A Marseille, « le référendum, pourquoi pas, mais pas seulement »
Agente de la caisse d’allocations familiales (CAF) à Marseille, Christelle Coutelan, 43 ans, a défilé ce jeudi 13 avril entre le Vieux-Port et la porte d’Aix avec, au revers, la reproduction agrandie d’une carte vitale frappée d’un logo CGT. « Le RIP [référendum d’initiative partagée], j’avoue que je n’y crois pas vraiment. Il y a beaucoup d’obstacles à passer avant qu’il ne devienne une solution concrète. Attendre qu’il aboutisse sera beaucoup trop long. Donc, pourquoi pas, mais pas seulement… ».
« On va y participer bien sûr, mais sans se contenter de ça » poursuit Christelle, qui s’est déjà préparée à la perspective de voir le Conseil constitutionnel valider la réforme des retraites. « La lutte doit continuer et s’organiser différemment, imagine-t-elle. On peut participer à des caisses de grève pour aider les salariés des secteurs dont la mise à l’arrêt pèse vraiment sur l’économie. Ou prévoir des cortèges le week-end, par exemple, pour éviter de perdre des journées de salaire », propose celle qui dit avoir déjà accumulé douze jours de grève depuis janvier.
Même si elle reconnaît être « lassée des grands cortèges qui n’ont pas fait plier le gouvernement », l’agente CAF voit dans une mobilisation qui dure des points très positifs. « Le gouvernement est isolé, l’intersyndicale tient la distance, l’agrégation de la colère s’est faite.
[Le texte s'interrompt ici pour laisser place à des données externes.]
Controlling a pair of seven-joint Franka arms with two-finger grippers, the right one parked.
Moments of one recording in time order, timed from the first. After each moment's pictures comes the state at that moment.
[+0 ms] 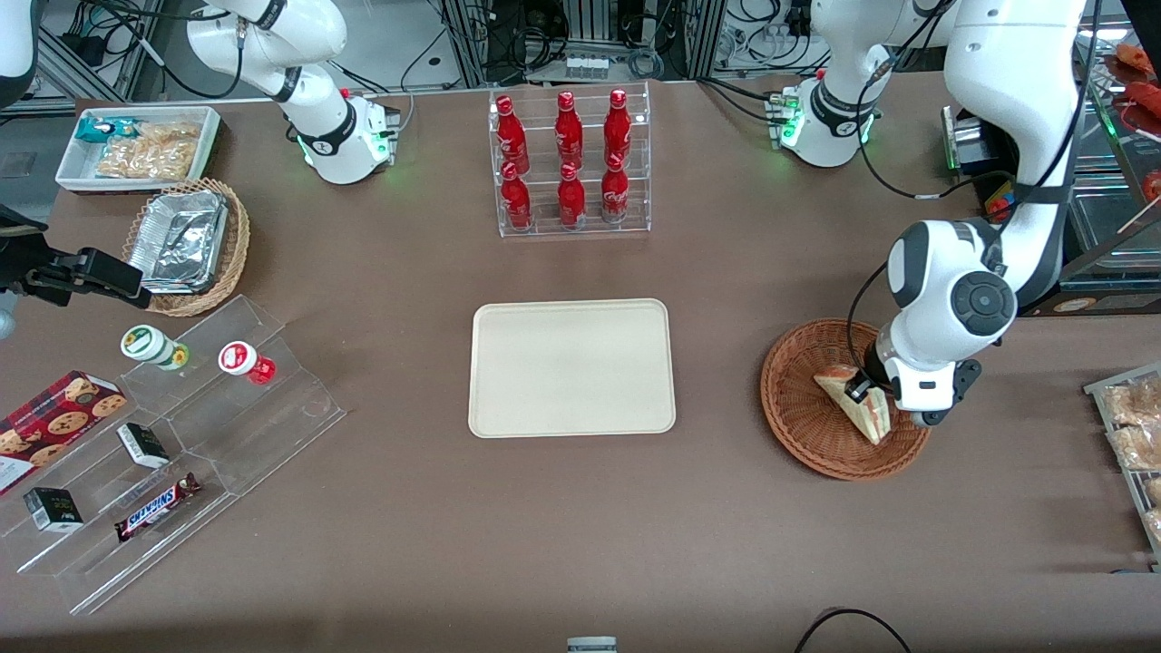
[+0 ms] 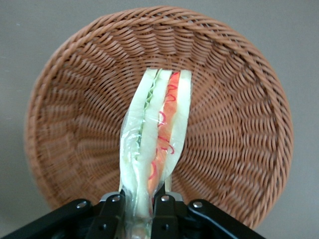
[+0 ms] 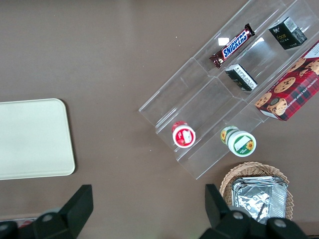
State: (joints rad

Les gens ne parlent pas que de la question des retraites comme ils le faisaient en 2010. Il y a aussi l’inflation, la baisse du niveau de vie, les sujets relatifs à l’environnement qui deviennent, pour nous tous, essentiels… Quelque chose de différent est en train de se passer et je ne suis pas sûre que le gouvernement et Emmanuel Macron l’aient très bien compris ».